# What you are asked to do
For every line in the entries that contains "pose", show the whole line.

# Material provided
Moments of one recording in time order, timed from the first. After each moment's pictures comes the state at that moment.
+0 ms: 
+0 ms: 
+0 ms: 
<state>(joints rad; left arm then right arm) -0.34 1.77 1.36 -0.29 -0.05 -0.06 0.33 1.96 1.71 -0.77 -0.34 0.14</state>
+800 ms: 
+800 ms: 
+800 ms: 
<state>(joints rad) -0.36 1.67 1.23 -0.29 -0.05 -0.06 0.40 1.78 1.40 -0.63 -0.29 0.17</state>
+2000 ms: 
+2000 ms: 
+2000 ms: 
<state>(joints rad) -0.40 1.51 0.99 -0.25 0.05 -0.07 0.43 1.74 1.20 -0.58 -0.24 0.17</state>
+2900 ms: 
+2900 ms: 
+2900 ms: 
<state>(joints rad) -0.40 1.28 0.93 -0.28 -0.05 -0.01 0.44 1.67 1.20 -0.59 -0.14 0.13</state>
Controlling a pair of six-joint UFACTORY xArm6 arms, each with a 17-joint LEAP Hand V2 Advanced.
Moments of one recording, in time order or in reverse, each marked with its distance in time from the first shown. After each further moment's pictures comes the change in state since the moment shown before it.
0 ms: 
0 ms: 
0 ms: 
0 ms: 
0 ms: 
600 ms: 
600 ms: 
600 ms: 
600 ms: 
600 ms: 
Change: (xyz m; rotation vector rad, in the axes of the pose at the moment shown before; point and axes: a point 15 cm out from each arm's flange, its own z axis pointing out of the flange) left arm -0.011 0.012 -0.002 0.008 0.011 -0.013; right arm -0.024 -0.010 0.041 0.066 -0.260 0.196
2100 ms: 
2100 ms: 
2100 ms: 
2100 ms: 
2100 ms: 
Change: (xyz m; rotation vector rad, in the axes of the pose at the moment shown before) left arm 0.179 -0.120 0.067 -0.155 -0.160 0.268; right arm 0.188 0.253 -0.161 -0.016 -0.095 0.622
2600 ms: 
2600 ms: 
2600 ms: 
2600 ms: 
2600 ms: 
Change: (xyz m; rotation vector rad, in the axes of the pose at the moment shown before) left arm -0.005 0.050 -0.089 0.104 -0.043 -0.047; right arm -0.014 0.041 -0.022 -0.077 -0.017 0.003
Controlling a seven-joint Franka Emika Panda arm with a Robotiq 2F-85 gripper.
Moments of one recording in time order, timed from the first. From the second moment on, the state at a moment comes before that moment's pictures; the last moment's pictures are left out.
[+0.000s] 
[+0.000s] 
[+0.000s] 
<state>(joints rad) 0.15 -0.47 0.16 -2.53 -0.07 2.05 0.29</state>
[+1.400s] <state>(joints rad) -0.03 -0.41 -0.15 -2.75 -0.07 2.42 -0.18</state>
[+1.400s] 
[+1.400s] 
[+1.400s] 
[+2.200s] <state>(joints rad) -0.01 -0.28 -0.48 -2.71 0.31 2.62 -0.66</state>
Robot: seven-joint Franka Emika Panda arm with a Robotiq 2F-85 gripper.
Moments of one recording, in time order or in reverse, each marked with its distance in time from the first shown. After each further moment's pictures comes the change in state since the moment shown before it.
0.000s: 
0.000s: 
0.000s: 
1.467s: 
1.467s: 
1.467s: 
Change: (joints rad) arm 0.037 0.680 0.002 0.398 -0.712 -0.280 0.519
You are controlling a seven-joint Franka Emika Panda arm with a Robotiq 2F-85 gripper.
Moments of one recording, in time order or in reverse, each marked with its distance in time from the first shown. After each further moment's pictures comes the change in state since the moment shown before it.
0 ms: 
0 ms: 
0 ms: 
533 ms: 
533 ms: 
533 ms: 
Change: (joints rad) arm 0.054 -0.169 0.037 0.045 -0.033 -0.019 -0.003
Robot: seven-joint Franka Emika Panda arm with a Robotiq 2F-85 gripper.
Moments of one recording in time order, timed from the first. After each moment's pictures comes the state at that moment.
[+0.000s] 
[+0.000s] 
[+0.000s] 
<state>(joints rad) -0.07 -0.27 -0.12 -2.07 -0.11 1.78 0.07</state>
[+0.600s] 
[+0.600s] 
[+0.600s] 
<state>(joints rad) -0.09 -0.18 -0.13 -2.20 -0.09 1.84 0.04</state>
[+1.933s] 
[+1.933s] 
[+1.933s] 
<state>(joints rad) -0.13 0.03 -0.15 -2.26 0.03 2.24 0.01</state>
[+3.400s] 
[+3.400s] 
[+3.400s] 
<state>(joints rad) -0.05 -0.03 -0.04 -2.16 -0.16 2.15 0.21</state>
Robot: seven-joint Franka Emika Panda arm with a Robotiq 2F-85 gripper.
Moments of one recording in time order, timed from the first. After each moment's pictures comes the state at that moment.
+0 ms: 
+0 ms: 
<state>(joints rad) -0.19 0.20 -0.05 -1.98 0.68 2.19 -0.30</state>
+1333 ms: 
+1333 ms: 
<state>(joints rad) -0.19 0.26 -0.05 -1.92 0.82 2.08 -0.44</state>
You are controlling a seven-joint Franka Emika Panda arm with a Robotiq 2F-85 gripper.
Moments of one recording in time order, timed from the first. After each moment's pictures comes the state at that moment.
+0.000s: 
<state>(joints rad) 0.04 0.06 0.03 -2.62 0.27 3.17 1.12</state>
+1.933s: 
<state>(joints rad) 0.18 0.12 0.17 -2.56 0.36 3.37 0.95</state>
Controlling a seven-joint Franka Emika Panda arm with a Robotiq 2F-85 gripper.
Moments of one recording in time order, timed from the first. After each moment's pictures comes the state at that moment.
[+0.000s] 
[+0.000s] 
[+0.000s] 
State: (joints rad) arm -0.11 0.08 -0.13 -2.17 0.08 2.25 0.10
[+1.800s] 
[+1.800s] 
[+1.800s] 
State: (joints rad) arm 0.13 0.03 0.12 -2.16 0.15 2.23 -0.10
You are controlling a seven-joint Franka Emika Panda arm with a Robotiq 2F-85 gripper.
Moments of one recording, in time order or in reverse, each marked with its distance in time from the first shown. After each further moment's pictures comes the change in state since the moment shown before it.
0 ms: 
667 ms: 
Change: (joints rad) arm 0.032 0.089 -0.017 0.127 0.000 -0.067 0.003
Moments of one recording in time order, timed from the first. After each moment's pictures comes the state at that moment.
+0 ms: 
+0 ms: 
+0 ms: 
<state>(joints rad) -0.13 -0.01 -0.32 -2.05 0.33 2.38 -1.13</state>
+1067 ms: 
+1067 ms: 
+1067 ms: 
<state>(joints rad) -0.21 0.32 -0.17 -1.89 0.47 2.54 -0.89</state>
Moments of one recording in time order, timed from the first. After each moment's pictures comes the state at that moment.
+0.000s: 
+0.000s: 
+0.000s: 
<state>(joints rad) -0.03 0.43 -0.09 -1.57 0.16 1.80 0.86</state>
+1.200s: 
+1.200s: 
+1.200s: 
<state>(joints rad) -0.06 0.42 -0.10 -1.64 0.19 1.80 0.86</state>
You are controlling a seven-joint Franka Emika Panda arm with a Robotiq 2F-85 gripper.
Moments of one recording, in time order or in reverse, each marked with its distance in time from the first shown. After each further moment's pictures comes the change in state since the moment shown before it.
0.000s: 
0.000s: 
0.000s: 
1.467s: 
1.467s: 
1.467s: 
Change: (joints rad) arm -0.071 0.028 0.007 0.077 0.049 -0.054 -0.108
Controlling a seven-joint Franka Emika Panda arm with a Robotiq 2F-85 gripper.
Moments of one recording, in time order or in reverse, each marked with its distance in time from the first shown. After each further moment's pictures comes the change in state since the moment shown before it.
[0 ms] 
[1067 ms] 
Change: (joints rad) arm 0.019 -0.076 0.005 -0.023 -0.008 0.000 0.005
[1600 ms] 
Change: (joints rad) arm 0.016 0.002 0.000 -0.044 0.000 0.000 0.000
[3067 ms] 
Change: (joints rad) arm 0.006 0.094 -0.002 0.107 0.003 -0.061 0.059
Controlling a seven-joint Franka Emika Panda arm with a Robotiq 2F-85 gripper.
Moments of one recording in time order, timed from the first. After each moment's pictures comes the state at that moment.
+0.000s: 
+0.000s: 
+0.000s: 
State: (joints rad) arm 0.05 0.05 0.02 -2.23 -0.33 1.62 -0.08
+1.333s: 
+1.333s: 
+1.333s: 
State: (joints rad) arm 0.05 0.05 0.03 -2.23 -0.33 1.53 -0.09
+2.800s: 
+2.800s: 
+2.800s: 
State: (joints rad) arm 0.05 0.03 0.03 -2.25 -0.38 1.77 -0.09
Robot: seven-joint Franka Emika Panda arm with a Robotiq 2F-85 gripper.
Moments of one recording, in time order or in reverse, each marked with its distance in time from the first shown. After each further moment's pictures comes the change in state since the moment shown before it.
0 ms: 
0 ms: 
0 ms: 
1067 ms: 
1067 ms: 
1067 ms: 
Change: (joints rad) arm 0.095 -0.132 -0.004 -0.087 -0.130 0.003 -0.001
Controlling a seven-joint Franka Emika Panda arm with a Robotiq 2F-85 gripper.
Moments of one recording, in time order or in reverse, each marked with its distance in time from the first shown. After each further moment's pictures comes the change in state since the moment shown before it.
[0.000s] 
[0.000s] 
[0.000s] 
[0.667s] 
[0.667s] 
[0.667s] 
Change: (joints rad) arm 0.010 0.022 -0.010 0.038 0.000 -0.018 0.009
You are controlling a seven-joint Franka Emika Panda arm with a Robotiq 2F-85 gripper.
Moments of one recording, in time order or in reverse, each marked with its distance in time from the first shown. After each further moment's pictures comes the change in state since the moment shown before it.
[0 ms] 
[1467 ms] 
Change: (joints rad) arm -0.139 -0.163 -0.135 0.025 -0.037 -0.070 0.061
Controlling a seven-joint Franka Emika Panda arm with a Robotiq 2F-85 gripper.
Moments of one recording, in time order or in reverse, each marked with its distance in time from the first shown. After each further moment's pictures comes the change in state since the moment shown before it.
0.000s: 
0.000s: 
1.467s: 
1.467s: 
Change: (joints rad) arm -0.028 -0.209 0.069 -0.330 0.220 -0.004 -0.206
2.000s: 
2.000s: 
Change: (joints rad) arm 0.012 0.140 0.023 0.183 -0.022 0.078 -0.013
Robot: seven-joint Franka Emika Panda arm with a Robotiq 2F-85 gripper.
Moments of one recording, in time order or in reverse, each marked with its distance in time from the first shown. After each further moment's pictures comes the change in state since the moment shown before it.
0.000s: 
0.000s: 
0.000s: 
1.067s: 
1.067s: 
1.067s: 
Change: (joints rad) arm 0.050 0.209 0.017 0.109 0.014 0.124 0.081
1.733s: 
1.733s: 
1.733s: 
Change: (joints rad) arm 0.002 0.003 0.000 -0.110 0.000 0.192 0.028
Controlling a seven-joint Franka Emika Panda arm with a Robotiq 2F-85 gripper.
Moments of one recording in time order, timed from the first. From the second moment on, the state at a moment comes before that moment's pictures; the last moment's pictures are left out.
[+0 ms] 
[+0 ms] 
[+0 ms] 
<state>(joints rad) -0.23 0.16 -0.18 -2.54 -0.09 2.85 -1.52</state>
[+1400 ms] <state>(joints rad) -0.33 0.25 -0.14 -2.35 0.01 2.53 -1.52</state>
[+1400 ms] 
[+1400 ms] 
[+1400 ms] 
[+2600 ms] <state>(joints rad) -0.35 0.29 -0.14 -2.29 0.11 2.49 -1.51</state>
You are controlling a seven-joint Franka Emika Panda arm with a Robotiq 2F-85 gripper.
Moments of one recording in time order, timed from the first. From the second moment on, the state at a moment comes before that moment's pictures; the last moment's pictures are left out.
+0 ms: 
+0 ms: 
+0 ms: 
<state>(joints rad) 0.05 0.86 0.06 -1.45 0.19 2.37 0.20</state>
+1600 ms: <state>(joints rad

# Solution to this task
Change: (xyz m; rotation vector rad, in the axes of the pose at the moment shown before; point and axes: a point 15 cm out from each arm's flange, its own z axis pointing out of the flange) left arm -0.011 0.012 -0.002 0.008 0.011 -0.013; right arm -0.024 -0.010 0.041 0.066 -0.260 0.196
Change: (xyz m; rotation vector rad, in the axes of the pose at the moment shown before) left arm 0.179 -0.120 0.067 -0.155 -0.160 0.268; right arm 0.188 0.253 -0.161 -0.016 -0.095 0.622
Change: (xyz m; rotation vector rad, in the axes of the pose at the moment shown before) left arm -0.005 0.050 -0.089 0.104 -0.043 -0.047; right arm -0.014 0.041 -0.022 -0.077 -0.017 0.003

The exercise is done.